The New Jersey comeback: reality or rhetoric?

Deltek Analyst Stephen Moss reports.

Governor Chris Christie’s FY 2013 Budget Proposal’s optimistic, albeit tempered slogan, “continuing the New Jersey comeback,” shines light on future priorities of the third-year Republican governor. The use of such lofty phrases by politicians can seem trite or lacking in veracity; however, through Deltek’s in-depth budget analysis, it’s become clear that in terms of all-funds spending, this assertion is largely correct.

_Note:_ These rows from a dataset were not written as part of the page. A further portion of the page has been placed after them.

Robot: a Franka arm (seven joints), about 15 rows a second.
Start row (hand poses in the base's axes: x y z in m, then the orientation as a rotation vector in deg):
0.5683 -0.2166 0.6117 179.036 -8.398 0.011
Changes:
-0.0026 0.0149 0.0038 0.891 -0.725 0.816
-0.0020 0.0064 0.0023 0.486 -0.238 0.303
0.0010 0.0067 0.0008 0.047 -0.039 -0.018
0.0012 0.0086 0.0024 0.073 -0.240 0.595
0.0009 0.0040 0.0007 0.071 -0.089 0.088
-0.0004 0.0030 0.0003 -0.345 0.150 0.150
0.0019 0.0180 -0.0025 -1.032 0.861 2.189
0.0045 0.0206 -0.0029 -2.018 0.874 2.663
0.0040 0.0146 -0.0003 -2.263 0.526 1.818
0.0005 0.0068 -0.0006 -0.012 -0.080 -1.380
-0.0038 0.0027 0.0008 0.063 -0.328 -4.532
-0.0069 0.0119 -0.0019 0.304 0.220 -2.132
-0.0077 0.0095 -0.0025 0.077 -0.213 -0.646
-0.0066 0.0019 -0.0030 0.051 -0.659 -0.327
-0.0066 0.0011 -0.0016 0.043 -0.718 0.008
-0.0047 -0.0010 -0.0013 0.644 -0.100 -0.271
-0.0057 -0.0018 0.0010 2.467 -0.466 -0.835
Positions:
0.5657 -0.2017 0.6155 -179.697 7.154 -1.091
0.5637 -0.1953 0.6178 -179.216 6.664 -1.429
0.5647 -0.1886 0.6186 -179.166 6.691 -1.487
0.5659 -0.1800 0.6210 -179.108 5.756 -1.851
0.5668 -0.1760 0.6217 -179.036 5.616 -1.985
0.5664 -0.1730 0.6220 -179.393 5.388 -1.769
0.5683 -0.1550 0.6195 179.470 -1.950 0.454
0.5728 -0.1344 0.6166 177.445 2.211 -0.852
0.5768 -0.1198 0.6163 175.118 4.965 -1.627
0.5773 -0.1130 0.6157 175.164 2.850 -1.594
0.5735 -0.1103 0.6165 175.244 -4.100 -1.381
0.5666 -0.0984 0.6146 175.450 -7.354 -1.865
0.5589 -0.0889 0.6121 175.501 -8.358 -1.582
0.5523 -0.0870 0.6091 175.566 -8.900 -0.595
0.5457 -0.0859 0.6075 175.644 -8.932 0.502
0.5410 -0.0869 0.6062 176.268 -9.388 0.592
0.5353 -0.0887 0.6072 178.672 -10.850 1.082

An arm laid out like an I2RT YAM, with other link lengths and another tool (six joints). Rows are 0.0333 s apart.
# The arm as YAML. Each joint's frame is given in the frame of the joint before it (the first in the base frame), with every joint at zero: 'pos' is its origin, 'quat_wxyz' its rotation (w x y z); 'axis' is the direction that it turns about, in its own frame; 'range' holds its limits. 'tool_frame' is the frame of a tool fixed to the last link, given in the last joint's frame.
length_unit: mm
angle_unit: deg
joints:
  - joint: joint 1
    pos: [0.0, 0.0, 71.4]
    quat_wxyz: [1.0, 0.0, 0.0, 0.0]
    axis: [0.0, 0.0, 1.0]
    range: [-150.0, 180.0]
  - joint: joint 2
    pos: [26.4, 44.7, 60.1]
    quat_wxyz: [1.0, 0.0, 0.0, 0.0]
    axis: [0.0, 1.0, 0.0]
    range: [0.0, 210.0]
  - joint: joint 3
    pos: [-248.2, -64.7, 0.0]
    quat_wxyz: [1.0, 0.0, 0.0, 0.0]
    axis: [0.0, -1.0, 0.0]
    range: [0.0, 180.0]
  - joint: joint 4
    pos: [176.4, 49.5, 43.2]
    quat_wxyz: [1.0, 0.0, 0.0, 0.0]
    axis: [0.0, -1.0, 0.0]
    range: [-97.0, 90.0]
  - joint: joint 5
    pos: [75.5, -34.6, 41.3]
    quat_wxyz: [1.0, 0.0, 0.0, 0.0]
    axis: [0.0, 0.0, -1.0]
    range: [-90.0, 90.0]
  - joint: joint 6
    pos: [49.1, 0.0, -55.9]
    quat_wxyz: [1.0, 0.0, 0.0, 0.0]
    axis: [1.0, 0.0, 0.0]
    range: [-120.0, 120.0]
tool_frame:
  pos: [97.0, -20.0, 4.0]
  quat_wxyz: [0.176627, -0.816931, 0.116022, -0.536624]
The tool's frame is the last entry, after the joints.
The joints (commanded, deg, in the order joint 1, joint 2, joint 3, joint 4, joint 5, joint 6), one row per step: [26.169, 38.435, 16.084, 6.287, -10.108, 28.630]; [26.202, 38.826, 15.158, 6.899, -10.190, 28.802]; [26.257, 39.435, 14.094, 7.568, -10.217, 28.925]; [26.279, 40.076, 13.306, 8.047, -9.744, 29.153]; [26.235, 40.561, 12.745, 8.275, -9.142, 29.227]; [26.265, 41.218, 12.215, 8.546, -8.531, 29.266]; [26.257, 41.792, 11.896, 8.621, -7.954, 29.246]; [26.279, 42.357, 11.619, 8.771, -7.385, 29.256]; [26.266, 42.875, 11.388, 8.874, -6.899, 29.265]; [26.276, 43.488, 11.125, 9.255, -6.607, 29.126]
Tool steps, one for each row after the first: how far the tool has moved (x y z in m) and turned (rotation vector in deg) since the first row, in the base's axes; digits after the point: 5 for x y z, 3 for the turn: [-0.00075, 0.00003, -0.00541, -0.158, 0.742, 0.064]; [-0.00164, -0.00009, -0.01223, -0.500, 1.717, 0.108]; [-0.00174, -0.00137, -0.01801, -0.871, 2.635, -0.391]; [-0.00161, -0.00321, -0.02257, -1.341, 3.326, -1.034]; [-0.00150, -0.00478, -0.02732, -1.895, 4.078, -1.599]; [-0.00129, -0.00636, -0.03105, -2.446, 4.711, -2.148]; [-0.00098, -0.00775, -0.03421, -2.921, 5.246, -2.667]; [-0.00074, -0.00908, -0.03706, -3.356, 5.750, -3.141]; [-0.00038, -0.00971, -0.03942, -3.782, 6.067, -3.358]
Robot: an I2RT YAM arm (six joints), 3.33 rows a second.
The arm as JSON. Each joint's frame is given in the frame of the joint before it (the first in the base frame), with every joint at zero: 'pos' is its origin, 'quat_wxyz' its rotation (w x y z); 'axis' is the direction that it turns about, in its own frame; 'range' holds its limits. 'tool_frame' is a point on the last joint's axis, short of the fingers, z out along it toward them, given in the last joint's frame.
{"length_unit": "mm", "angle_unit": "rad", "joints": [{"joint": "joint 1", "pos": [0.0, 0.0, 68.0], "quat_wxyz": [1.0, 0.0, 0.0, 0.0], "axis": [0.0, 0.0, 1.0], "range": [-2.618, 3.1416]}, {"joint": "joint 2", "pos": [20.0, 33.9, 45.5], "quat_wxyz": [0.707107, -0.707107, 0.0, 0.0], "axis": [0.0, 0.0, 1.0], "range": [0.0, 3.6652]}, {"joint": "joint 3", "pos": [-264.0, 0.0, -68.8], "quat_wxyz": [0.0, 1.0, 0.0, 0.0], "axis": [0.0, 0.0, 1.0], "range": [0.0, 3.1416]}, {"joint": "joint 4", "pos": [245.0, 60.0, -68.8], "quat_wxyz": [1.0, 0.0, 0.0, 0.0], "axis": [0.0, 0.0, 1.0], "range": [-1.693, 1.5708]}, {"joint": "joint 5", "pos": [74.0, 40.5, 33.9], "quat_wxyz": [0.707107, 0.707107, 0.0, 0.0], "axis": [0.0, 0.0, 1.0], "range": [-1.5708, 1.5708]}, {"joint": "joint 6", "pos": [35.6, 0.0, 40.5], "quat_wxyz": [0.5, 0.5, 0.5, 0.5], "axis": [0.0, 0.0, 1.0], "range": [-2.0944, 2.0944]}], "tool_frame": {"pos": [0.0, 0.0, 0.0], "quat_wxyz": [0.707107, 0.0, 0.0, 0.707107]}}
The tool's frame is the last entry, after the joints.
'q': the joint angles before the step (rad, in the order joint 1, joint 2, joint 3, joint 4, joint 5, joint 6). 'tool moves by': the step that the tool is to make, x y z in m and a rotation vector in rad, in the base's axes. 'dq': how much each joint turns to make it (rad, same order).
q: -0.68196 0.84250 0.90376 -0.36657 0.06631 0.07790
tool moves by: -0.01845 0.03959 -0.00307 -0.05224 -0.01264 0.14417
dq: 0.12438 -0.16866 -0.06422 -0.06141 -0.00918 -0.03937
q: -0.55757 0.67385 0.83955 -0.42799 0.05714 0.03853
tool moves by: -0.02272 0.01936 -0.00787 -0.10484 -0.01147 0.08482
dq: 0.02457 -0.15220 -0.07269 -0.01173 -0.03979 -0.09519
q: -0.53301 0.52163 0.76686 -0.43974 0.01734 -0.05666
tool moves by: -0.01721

In March 2010, shortly after his election, Christie stood in the well of the New Jersey Assembly and declared that “time has run out” on the state’s extravagant spending habits. Christie stated, “The bill has come due,” and the tab was staggering. New Jersey faced an $11 billion budget deficit for FY 2011, with $121 billion in unfunded health benefits and pension liability. Meanwhile, state spending increased by 56 percent from 2001, and taxes at all levels had ballooned to the highest rates in the nation. The remedy for what Christie termed “a lack of discipline” was to implement dramatic cuts to the state budget; the rollbacks were so steep that detractors called them draconian. General-fund spending in FY 2011 decreased; however, there was an actual increase in all-funds spending from the previous fiscal year. Nevertheless, the rhetoric was cast, and the narrative in place for a dramatic course change and an equally impressive recovery.